What do we know about China's coronavirus vaccines? from wisepowder's blog

What do we know about China's coronavirus vaccines?

The Beijing-based biopharmaceutical company Sinovac is behind the CoronaVac, an inactivated vaccine.It works by using killed viral particles to expose the body's immune system to the virus without risking a serious disease response.To get more news about sinopharm vaccine, you can visit shine news official website.

By comparison the Moderna and Pfizer vaccines being developed in the West are mRNA vaccines. This means part of the coronavirus' genetic code is injected into the body, triggering the body to begin making viral proteins, but not the whole virus, which is enough to train the immune system to attack.

"CoronaVac is a more traditional method [of vaccine] that is successfully used in many well known vaccines like rabies," Associate Prof Luo Dahai of the Nanyang Technological University told the BBC.

"mRNA vaccines are a new type of vaccine and there is [currently] no successful example [of them] being used in the population," Prof Luo adds.On paper, one of Sinovac's main advantages is that it can be stored in a standard refrigerator at 2-8 degrees Celsius, like the Oxford vaccine, which is made from a genetically engineered virus that causes the common cold in chimpanzees.

Moderna's vaccine needs to be stored at -20C and Pfizer's vaccine at -70C.

It means that both Sinovac and the Oxford-AstraZeneca vaccine are a lot more useful to developing countries which might not be able to store large amounts of vaccine at such low temperatures.One Chinese study published in scientific journal The Lancet, only has information from the first and second phase trials of CoronaVac in China.

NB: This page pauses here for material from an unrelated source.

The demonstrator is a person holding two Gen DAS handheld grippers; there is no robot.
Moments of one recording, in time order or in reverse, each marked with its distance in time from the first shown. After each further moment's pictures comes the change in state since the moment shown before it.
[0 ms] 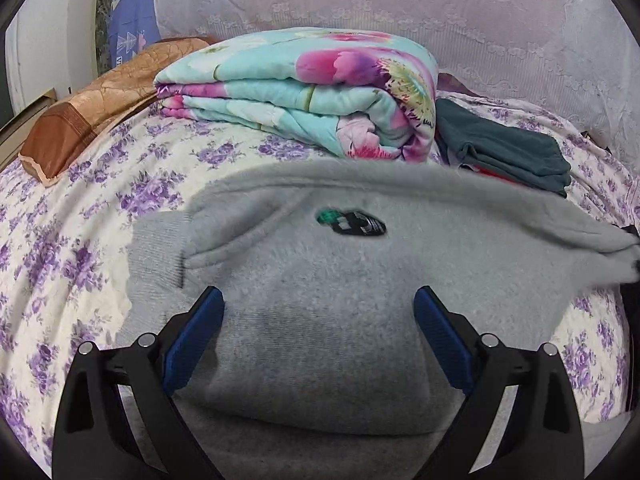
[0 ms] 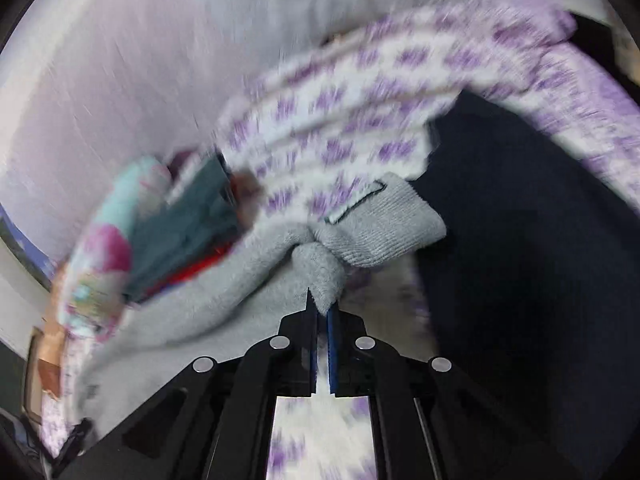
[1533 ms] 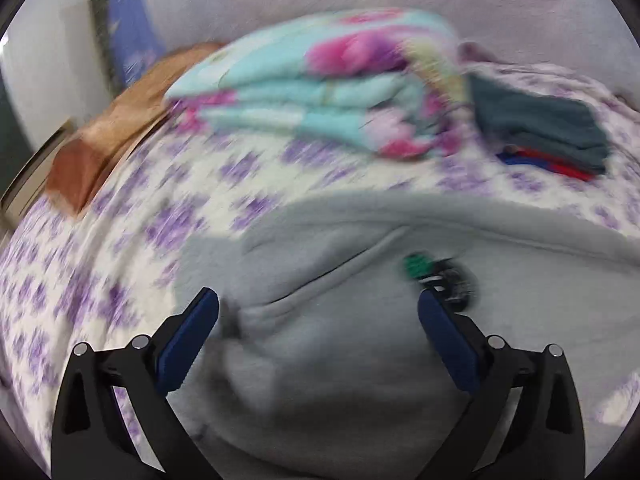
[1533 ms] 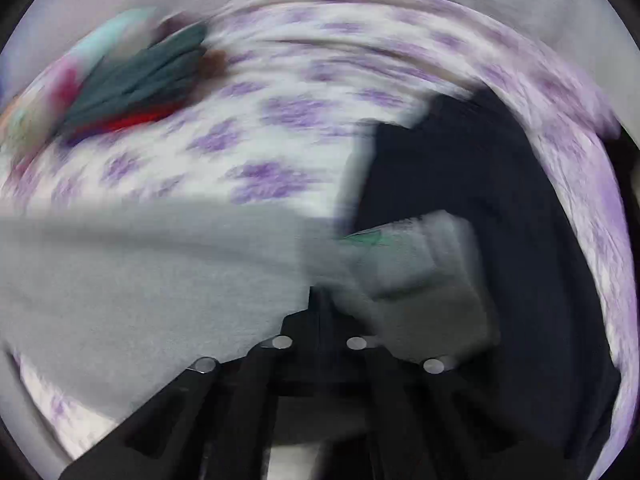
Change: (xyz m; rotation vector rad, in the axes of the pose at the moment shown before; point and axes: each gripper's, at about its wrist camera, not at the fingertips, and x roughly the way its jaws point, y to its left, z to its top) left arm 0.021 -0.004 0.025 0.058 0.088 0.187; right arm 0.046 -0.030 -0.011 -0.331 0.203 -0.248
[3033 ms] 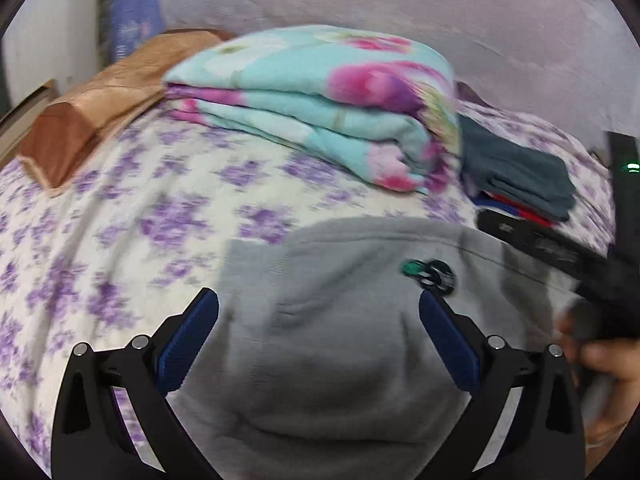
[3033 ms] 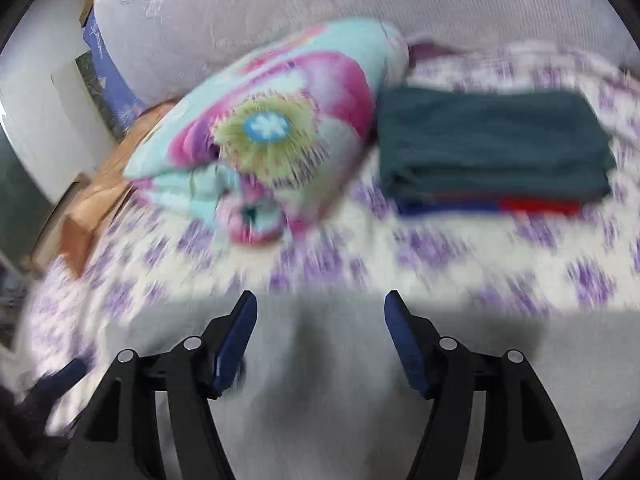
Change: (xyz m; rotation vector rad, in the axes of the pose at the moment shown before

Zhu Fengcai, one of the paper's authors, said those results - based on 144 participants in the phase one trial and 600 in the phase two trial - meant the vaccine was "suitable for emergency use".CoronaVac has been undergoing phase three trials in various countries. Interim data from late-stage trials in Turkey and Indonesia showed that the vaccine was 91.25% and 65.3% effective respectively.

Researchers in Brazil initially said it was 78% effective in their clinical trials, but in January 2021 revised that figure to 50.4% after including more data in their calculations. Earlier in November, their trials were briefly halted after the reported death of a volunteer, but resumed after the death was found to have no links to the vaccine.